# [Your task]
Your task is to copy the data exactly while leaving out every picture.

# [Collected material]
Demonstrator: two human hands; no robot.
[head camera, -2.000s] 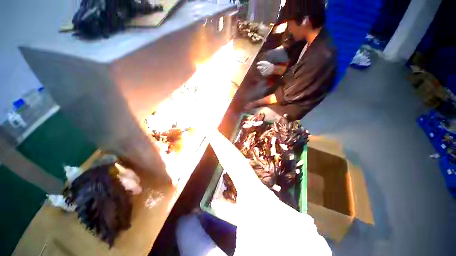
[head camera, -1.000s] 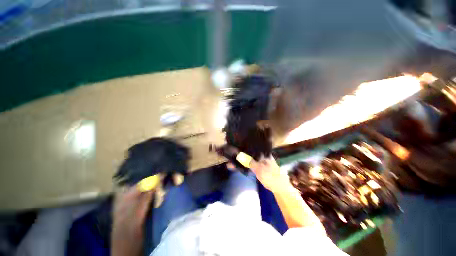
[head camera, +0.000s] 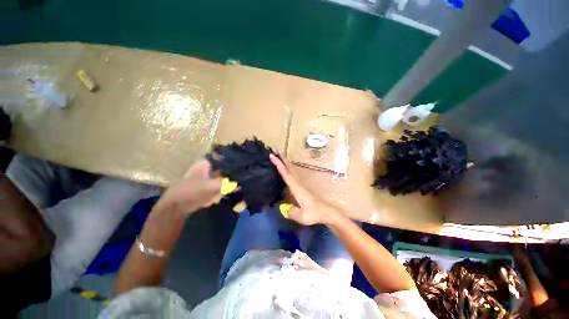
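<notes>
A black shaggy feathered body (head camera: 251, 173) is held above my lap at the table edge. My left hand (head camera: 198, 187) grips its left side, with a yellow cot on the thumb. My right hand (head camera: 306, 198) touches its right side with a finger along the top; a yellow cot shows on its thumb. Whether it holds a small piece is hidden. A small round white glue dish (head camera: 316, 141) and thin pale sticks (head camera: 330, 114) lie on the cardboard. A second black feathered body (head camera: 423, 161) rests at the right.
Two white glue bottles (head camera: 393, 116) lie behind the second body. A yellow cylinder (head camera: 87, 81) lies at the left. A green crate (head camera: 458, 254) of dark feathers is at lower right. A seated coworker (head camera: 75, 218) is at left; another person's arm (head camera: 530, 277) is beside the crate.
The view has swung from the glowing box back to the bench. My right hand has moved from beside the second body to the held body, which is now raised at the table edge.
</notes>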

# [Written response]
Demonstrator: two human hands; no robot.
[head camera, -2.000s] 
[head camera, -1.000s] 
[head camera, +0.000s] 
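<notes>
A black shaggy feathered body (head camera: 251, 173) is held above my lap at the table edge. My left hand (head camera: 198, 187) grips its left side, with a yellow cot on the thumb. My right hand (head camera: 306, 198) touches its right side with a finger along the top; a yellow cot shows on its thumb. Whether it holds a small piece is hidden. A small round white glue dish (head camera: 316, 141) and thin pale sticks (head camera: 330, 114) lie on the cardboard. A second black feathered body (head camera: 423, 161) rests at the right.
Two white glue bottles (head camera: 393, 116) lie behind the second body. A yellow cylinder (head camera: 87, 81) lies at the left. A green crate (head camera: 458, 254) of dark feathers is at lower right. A seated coworker (head camera: 75, 218) is at left; another person's arm (head camera: 530, 277) is beside the crate.
The view has swung from the glowing box back to the bench. My right hand has moved from beside the second body to the held body, which is now raised at the table edge.
</notes>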

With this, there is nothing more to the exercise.